▸ Task objective:
Write each line out a second time, exactly as shown below.

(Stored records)
↓↓↓

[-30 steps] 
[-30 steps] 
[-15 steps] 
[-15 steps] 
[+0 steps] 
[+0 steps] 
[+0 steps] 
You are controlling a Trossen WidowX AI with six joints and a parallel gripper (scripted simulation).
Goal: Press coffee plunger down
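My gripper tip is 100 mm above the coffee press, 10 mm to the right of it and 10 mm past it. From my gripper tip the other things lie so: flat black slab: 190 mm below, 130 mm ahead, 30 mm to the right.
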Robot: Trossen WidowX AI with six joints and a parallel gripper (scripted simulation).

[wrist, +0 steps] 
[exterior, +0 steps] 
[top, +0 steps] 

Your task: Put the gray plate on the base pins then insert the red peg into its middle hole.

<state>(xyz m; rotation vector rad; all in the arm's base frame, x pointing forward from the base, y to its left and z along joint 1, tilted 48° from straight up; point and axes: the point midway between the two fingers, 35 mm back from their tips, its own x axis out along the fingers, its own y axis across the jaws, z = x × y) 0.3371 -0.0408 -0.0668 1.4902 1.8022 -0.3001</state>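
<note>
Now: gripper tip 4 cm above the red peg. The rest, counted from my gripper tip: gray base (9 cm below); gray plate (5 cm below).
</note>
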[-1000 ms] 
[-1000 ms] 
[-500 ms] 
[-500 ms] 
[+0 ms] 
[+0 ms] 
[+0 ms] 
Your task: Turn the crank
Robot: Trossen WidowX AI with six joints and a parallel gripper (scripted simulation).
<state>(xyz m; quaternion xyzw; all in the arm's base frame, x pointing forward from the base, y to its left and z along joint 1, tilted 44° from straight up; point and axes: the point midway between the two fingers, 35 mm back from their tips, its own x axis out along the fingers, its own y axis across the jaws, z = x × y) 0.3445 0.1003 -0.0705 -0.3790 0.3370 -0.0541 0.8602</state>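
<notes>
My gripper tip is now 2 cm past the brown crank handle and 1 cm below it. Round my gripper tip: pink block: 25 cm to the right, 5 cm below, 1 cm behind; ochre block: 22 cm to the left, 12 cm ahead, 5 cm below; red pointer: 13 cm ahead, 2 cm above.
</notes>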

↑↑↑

▸ Expected answer:
[-30 steps] 
[-30 steps] 
[-15 steps] 
[-15 steps] 
[+0 steps] 
[+0 steps] 
[+0 steps] 
You are controlling a Trossen WidowX AI with six joints and a parallel gripper (scripted simulation).
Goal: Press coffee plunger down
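My gripper tip is 100 mm above the coffee press, 10 mm to the right of it and 10 mm past it. From my gripper tip the other things lie so: flat black slab: 190 mm below, 130 mm ahead, 30 mm to the right.
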Robot: Trossen WidowX AI with six joints and a parallel gripper (scripted simulation).

[wrist, +0 steps] 
[exterior, +0 steps] 
[top, +0 steps] 

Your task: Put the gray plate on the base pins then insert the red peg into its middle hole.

<state>(xyz m; rotation vector rad; all in the arm's base frame, x pointing forward from the base, y to its left and z along joint 1, tilted 48° from straight up; point and axes: the point midway between the two fingers, 35 mm back from their tips, its own x axis out along the fingers, its own y axis across the jaws, z = x × y) 0.3371 -0.0408 -0.0668 1.4902 1.8022 -0.3001</state>
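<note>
Now: gripper tip 4 cm above the red peg. The rest, counted from my gripper tip: gray base (9 cm below); gray plate (5 cm below).
</note>
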[-1000 ms] 
[-1000 ms] 
[-500 ms] 
[-500 ms] 
[+0 ms] 
[+0 ms] 
[+0 ms] 
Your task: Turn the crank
Robot: Trossen WidowX AI with six joints and a parallel gripper (scripted simulation).
<state>(xyz m; quaternion xyzw; all in the arm's base frame, x pointing forward from the base, y to its left and z along joint 1, tilted 44° from straight up; point and axes: the point midway between the two fingers, 35 mm back from their tips, its own x axis out along the fingers, its own y axis across the jaws, z = x × y) 0.3445 0.1003 -0.0705 -0.3790 0.3370 -0.0541 0.8602</state>
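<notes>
My gripper tip is now 2 cm past the brown crank handle and 1 cm below it. Round my gripper tip: pink block: 25 cm to the right, 5 cm below, 1 cm behind; ochre block: 22 cm to the left, 12 cm ahead, 5 cm below; red pointer: 13 cm ahead, 2 cm above.
</notes>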

There is no more output for this exercise.